I do not love me, against or over, do not want you under what is sweeter to forget or you want over the counter pursued.

not want you in my life that descends from a kiss or love you at the bus stop from dawn to adulterated pastor eyes, smile fixed on what he calls heaven.

I do not want it said, do not want me, or on or against this wall echoes drunk notes, do not want you under the sheets where you lose the sonnets.

I do not want in life or the kiss that wakes you want to stop evening of poetry, I will not name at the moment of paradise or you want me to list the dreams.

I do not want to exile me from the emptiness overwhelming hopelessness of a heart flooded with joy. I do not want

below, behind or above the hug that embellish in small drops of oblivion.

I do not want me to go against me you, do not want my hand to say goodbye daily to subordinate thought and devote to you the late morning.

I do not want to kiss the life of desire or love you in the rhythm of the moment bastard who prefer their freedom to tie one night by name.

not want you at my feet or my side or behind, do not want me or my life, he said.

A cliff walk I do not want it said, and disprove the cliff jump.

- - -

I forget that I write when I touch you and when you play with me so I thought I lost, forgotten to write when I touch you and me why we lost touch just involve thought.

forgot I wrote when I was playing and when you touched in me that used to be subordinated to that madly in love dusk beasts eyes.

had forgotten that I write, I had forgotten what it was not wanting in life's speech wrong honey, I forgot what it is to be touched to the soul and not from her, had forgotten to get lost without fear of getting involved, had forgotten.

forgot to say that I write, I forgot to tell you that I write and describe just when I look at the roof of the front that makes wall in the mind of a lost paradise.


had forgotten what the world is vanishing and the time when you touch the heart and dismemberment of you the essence.

forgot to mention that I write, but I write with the bone and when distilled into the letters is not in favor but against what sometimes seems to be alive.
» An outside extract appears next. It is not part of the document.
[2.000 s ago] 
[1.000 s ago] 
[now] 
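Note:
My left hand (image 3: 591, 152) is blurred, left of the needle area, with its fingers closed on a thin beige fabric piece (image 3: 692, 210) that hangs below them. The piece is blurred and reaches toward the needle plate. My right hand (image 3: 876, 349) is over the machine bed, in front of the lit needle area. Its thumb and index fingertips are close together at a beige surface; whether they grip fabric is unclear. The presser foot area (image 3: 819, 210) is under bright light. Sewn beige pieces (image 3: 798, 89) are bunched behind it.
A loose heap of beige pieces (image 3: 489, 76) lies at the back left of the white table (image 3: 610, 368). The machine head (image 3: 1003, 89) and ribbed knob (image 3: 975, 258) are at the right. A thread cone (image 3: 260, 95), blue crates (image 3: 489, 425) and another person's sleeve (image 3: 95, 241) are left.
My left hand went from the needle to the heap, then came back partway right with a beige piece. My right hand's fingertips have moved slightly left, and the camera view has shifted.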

had forgotten that I write sometimes in cliff overlooking the back of the sunset, waiting for the deafening morning sleep, leaving me by blazing past the buzz that comes late. There

forgotten what it is to let someone touch you below the middle there is no adjective tissue diffuse between desire and sex. And forget forget

between caressing deep.

had forgotten the cliff jumping in the stars, in that it remains full of unfinished poetry.
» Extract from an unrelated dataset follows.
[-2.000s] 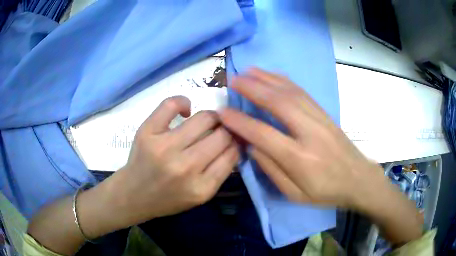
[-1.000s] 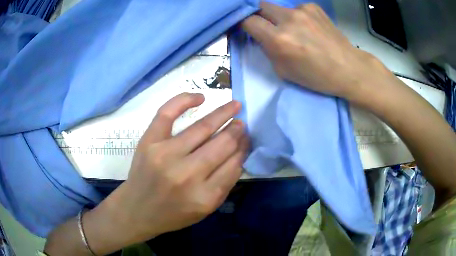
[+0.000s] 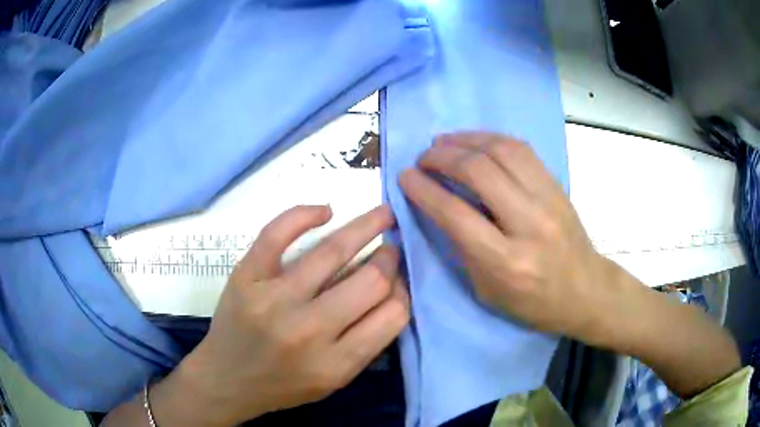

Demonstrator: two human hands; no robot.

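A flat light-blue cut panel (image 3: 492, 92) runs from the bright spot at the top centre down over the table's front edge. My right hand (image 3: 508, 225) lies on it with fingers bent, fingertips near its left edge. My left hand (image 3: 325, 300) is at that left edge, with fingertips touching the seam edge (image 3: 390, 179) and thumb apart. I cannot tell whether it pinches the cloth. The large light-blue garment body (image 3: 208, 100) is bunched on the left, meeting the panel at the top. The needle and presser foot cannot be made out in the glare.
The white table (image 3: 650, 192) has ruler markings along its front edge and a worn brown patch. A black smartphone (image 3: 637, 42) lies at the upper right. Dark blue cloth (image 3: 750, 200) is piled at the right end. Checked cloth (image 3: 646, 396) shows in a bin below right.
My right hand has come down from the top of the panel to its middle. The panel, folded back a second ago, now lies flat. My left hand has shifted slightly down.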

had forgotten to write with your feet floating in the wind that brings the passenger knows what is not wanted, the rain that is encapsulated in the breeze of promise. I had forgotten

not want more than the deep caress of a different heart, little expecting to see tomorrow.

not want you in my life, mean life lines, agenda and networking code numbers that are supposed to be social so of my life and it does not want pieces but whole beings.